A KU student has described his fears for his two cousins and three friends after they were sentenced to death by the Iranian courts.

Kamil Alboshoka’s two cousins, Jabber and Mokhtar, along with his three friends Mohammed Amouri, Hashem Shabani and Hadi Rashedi, were arrested in their homes in Ahwaz, Iran in 2011.

“Their death penalty decision was upheld by high revolution court in Tehran which puts them in a very dangerous situation,” said Mr Alboshoka, 29, a final year human geography student at Kingston.

“They have very poor health now and do not have access to doctors. They have a lack of food and poor facilities in the prison.”

Tortured day and night

The five were all members of Al-Hiwar, a scientific and cultural institute which works to fight the oppression of the Iranian government.

The activists were arrested on charges including ‘enmity against God’, ‘corruption on earth’ and spreading propaganda against the system.

Following their arrest they were taken to a secret place by the security services where they were tortured day and night, it is claimed.

Mr Alboshoka said: “Hadi’s leg was broken in detention. They put Hashem’s leg in boiling water, Jaber’s jaw and teeth were broken and he lost 10kg of his weight.

“Mokhtar lost his memory because of torture.

“They tortured them with wood, cable, electric shocks, piping and put their legs inside boiling water.”

“I am so sad, I love them.”

Mr Alboshoka now holds little hope of getting his friends and family out of prison but hopes to quash the death penalty that awaits them.

He said: “I am so sad. I love them.
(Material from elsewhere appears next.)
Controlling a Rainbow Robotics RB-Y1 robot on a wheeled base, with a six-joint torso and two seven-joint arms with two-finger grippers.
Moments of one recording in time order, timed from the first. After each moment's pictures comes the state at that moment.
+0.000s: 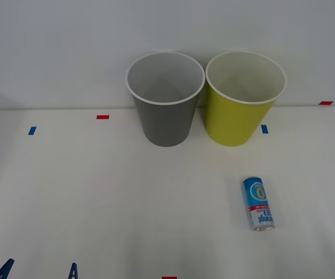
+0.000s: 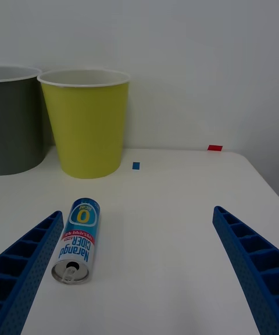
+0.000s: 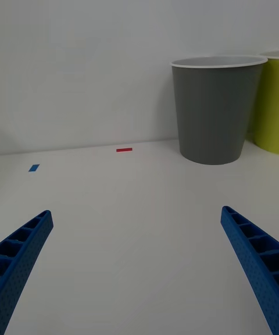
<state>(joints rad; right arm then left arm) 1.31 -0.49 0.12 -2.22 -0.28 -0.77 1.58 1.17 0.43 -0.40 -2.10 0.26 -0.81 -1.82</state>
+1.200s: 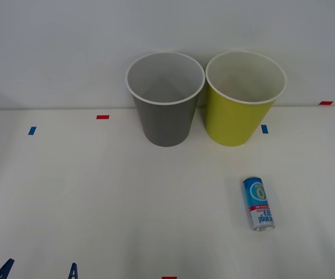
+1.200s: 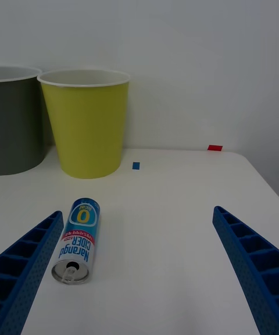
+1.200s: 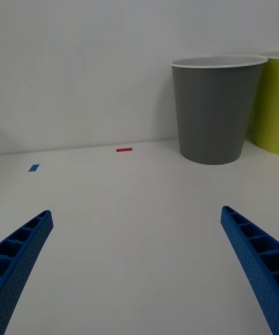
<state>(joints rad) 1.31 -0.49 0.12 -2.22 -0.28 -0.77 1.58 1.17 0.43 -0.40 -2.10 0.26 -0.81 -1.82</state>
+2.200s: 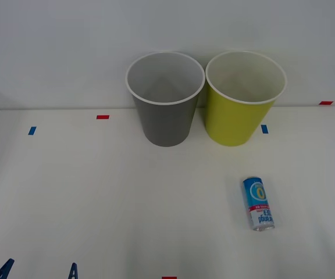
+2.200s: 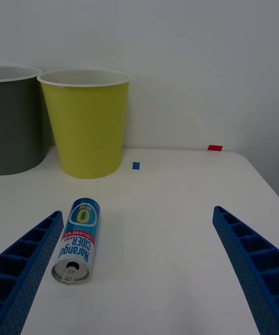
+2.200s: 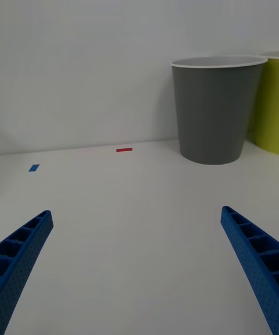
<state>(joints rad) 1.31 -0.49 0.12 -2.22 -0.28 -0.77 1.58 1.17 0.43 -0.40 -2.10 0.26 -0.81 -1.82</state>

They were very educated and active.”

Life-threatening conditions

Mr Alboshoka now feels helpless and powerless to aid the safe return of his cousins.

He said: “I would like to help but it is so difficult because it is run by a very harsh dictatorship and a racist regime.”

After several months, reports from the United Nations forced the regime to send the men from their isolated detention to prison.

However they still face life-threatening conditions.

A call to halt execution

Ahmed Shaheed, a UN human rights spokesman in Iran said: “It is absolutely unacceptable for individuals to be imprisoned and condemned to death for exercising their rights to freedom of peaceful assembly, association, opinion and expression, and affiliation to minority groups and to cultural institutions.”

Immense suffering

Mr Alboshoka himself was arrested and tortured by the services in 2005 after protesting against the Iranian government.

After his family paid his bail, he fled to the UK.

He said: “I have a lot of family there including cousins, male and female.

“In 2012 I lost four of my relatives, three of them killed by Iranian security guards and my 19-year-old cousin was killed under torture.”